3 Pitfalls to Avoid When Restructuring for GILTI Tax Reduction
June 22, 2018
The new tax law’s global intangible low-taxed income (“GILTI”) provision is triggering uncertainty among individual shareholders and non-C corporations that invest in controlled foreign corporations (or “CFCs”). Neither can leverage the same tax relief as C corporations as they navigate this extension of the Subpart F regime.
The disadvantages for non-C corporations include the fact that they can’t deduct 50% of their GILTI income, under IRC Section 250. They’re also taxed at 37%, compared with the 21% corporate tax rate, and while 80% of foreign tax is available to C corporations as a credit against GILTI income, individuals and pass-through entities can only claim credits for direct taxes they pay such as withholding taxes.
With these drawbacks, the question isn’t whether individuals and S corporations should restructure but how to do it. Here are potential pitfalls to consider in any restructuring effort.

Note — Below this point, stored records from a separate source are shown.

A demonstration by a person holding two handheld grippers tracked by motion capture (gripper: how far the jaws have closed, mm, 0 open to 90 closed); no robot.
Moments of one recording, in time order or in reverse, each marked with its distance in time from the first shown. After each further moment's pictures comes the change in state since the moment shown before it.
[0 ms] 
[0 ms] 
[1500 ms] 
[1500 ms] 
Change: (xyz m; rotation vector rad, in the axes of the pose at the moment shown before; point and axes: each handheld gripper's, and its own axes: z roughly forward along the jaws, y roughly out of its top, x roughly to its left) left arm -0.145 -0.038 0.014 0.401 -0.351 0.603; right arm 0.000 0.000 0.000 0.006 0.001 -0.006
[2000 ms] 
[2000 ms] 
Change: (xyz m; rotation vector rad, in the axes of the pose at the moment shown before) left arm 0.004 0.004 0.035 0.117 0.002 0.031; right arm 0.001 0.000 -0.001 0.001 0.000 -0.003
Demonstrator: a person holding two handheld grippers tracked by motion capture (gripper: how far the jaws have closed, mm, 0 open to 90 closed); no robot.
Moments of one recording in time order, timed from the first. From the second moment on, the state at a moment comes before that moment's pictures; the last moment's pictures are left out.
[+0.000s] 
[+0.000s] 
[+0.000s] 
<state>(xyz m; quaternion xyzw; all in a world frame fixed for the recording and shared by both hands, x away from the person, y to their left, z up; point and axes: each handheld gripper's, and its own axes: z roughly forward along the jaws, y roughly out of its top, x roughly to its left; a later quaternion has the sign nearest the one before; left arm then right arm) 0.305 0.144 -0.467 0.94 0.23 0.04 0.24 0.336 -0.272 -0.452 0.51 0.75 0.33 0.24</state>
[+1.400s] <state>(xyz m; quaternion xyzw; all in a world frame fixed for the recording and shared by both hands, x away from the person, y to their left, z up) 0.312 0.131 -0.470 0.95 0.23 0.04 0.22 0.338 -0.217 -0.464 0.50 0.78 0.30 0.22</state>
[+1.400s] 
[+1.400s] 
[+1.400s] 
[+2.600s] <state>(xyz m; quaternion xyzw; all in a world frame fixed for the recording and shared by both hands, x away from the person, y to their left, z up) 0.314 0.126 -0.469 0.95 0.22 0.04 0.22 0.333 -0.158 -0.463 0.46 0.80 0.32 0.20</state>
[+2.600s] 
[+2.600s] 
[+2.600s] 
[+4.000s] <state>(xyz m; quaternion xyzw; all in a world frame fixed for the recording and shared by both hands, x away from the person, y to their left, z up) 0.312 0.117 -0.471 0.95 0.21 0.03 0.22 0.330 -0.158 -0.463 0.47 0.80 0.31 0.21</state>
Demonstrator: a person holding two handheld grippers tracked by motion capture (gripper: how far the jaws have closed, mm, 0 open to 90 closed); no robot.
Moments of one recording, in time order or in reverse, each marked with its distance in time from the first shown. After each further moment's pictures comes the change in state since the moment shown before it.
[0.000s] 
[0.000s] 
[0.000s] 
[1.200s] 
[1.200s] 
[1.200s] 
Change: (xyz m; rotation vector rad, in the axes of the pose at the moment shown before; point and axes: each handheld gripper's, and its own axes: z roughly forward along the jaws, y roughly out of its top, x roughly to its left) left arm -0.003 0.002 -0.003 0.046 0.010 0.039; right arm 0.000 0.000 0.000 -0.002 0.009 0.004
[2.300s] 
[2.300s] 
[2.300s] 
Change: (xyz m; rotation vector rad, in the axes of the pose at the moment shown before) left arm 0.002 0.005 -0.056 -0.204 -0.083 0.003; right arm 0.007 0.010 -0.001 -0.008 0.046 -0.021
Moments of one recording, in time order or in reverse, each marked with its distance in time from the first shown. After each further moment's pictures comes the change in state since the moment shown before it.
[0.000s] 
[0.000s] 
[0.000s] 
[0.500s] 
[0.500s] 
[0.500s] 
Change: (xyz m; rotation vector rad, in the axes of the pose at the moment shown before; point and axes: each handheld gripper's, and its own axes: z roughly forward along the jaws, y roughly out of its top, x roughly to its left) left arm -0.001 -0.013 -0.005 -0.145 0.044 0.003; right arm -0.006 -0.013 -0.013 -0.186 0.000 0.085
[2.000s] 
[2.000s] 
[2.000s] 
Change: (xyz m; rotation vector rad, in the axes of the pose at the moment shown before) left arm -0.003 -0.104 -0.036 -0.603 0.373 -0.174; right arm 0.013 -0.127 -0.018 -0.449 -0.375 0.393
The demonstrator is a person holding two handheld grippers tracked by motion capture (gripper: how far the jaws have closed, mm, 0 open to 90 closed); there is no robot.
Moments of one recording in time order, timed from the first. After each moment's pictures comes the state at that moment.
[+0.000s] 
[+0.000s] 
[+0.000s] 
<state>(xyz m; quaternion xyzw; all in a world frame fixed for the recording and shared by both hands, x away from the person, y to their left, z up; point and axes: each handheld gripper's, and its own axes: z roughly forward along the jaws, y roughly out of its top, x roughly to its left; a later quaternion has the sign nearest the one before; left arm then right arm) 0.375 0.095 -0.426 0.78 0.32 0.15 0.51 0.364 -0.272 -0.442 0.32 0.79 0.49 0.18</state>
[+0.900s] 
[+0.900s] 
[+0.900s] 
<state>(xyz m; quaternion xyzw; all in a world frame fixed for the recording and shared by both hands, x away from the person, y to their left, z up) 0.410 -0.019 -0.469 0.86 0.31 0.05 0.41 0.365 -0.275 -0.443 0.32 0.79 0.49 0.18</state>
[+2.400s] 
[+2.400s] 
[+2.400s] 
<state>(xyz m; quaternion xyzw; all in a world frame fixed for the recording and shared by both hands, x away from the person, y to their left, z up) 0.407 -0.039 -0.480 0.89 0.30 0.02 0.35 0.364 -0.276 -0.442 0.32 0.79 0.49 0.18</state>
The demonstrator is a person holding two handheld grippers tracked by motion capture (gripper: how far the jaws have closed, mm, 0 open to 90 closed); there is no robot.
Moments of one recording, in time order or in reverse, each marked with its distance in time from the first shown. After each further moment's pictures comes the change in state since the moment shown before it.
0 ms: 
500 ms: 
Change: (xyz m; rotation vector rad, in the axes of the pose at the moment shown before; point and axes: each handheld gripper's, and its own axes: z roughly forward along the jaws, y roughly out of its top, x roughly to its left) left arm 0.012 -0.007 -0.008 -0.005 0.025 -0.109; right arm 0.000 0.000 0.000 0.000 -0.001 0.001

1. Leveraging Untested Law for a Section 250 Deduction
If you don’t qualify for Section 250, you may be considering a Section 962 election, which attempts to allow individuals to have their GILTI taxed at corporate rates. In essence, it is like putting a phantom C corporation between the individual and the CFC in an effort to minimize GILTI liability. But creating an artificial C corporation between the individual and the CFC, based on an old and largely untested law, is like dusting off a lawnmower that’s been in the back of your garage for 20 years. How well does it still work, if at all?
Introduced in 1962, when Subpart F came into effect, Section 962 was originally intended to put individuals who could not directly invest in CFCs in the same position as C corporations. In the decades since, however, 962 has rarely been used to create an artificial entity in the middle.
There’s an ensuing lack of authority on many issues associated with the section. Section 962’s original intent covers a foreign tax credit. But is 962 broad enough to cover Section 250’s 50% deduction of the amount outlined under Section 951A? The IRS has yet to make a determination.
2. Relying on 962 for a Qualified Dividend Rate
Non-C corporations may also be eying Section 962 to offset another issue: If a CFC is not incorporated in a treaty country, dividends are taxed at regular rates. A treaty-qualified entity enjoys a lower rate of roughly 20%, plus a potential Medicare tax of 3.8%.
Does inserting an artificial U.S. corporation mean the dividend you ultimately get results from a treaty-qualified dividend? That issue is now in litigation and isn’t likely to be resolved until year’s end, if then. Once again, until consensus is reached, proceed cautiously with this strategy.
3. Assessing Domestic C Corporation Status in Isolation
Instead of creating an artificial entity, is it better to create a regular domestic C corporation?
We know this entity structure works—like a new lawnmower, it includes a current instruction manual. Domestic C corporations can also benefit from the much-discussed foreign-derived intangible income, which allows corporations to claim an additional deduction and reduce their overall tax burden.
But switching entity structures to minimize GILTI liability should be just one part of the restructuring analysis. The same holds true when factoring in the 21% corporate tax rate over the individual 37% rate. Plus, keep in mind GILTI’s other moving parts, such as state-by-state variations in provision interpretation yet to come.
Still, waiting until year’s end to assess restructuring options may only increase your overall GILTI liability. That’s why it’s important to carve out the time now—and speak to a tax professional—so you wisely avoid potential pitfalls later.